> **WHAT TO DO**: Return each line of the data below verbatim; pictures are to be left out.

> **INFORMATION SHOWN**:
>>>
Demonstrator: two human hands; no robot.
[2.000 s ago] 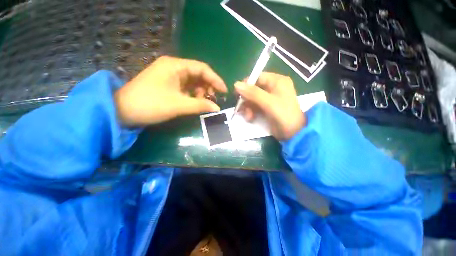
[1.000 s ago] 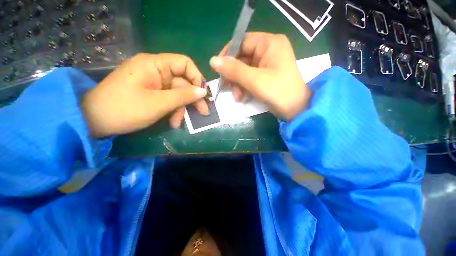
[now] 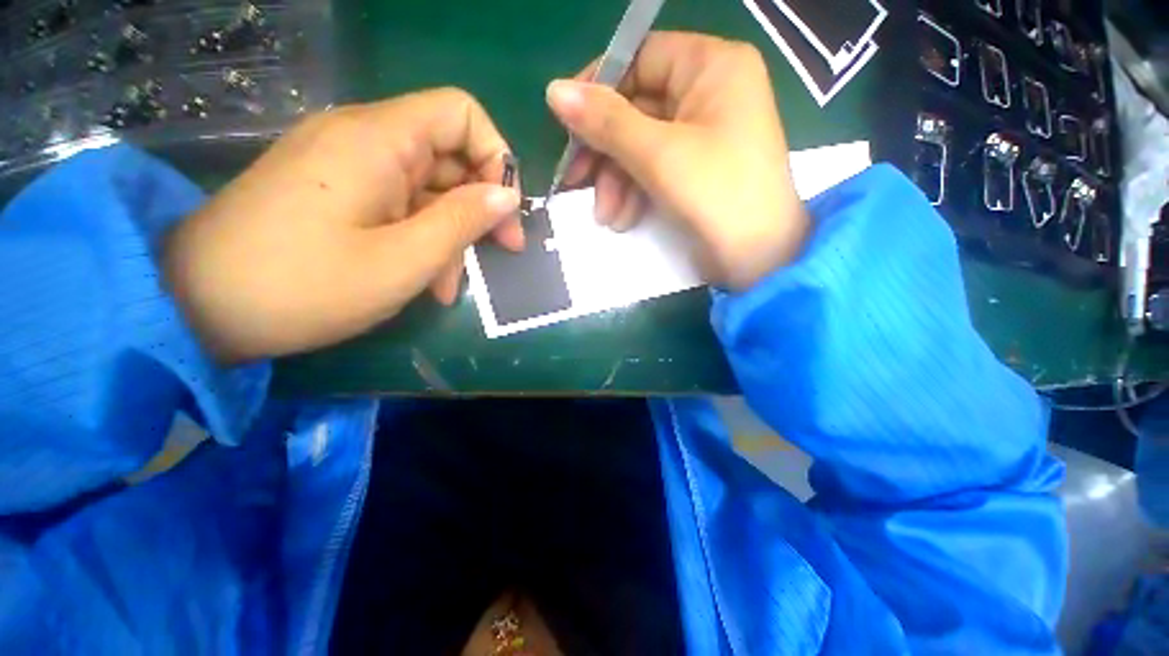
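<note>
My left hand (image 3: pixel 346 231) pinches a small dark component (image 3: pixel 510 173) between thumb and forefinger, above the left end of the adhesive sheet. My right hand (image 3: pixel 692 147) holds silver tweezers (image 3: pixel 626 49), slanting down with the tip beside the component, near the top edge of the sheet. The adhesive sheet (image 3: pixel 628 263) lies on the green mat; it is white with a black block at its left end, and my right hand and sleeve cover part of it. Whether an adhesive pad is at the tweezer tip is too small to tell.
A clear component tray (image 3: pixel 167 77) with small shiny parts is at upper left. Spare black adhesive sheets with white borders (image 3: pixel 820 77) lie beyond my right hand. A black tray of metal frames (image 3: pixel 968 135) is at right. The green mat's near edge (image 3: pixel 538 392) runs before my lap.
My left hand came down beside the tweezers, then both hands shifted slightly up in view. The tweezer tip moved from the sheet's black block to the component. The view itself has shifted.
</note>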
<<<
> **ANSWER BOX**:
Demonstrator: two human hands; no robot.
[2.000 s ago] 
[1.000 s ago] 
[now] 
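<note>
My left hand (image 3: pixel 346 231) pinches a small dark component (image 3: pixel 510 173) between thumb and forefinger, above the left end of the adhesive sheet. My right hand (image 3: pixel 692 147) holds silver tweezers (image 3: pixel 626 49), slanting down with the tip beside the component, near the top edge of the sheet. The adhesive sheet (image 3: pixel 628 263) lies on the green mat; it is white with a black block at its left end, and my right hand and sleeve cover part of it. Whether an adhesive pad is at the tweezer tip is too small to tell.
A clear component tray (image 3: pixel 167 77) with small shiny parts is at upper left. Spare black adhesive sheets with white borders (image 3: pixel 820 77) lie beyond my right hand. A black tray of metal frames (image 3: pixel 968 135) is at right. The green mat's near edge (image 3: pixel 538 392) runs before my lap.
My left hand came down beside the tweezers, then both hands shifted slightly up in view. The tweezer tip moved from the sheet's black block to the component. The view itself has shifted.
</note>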

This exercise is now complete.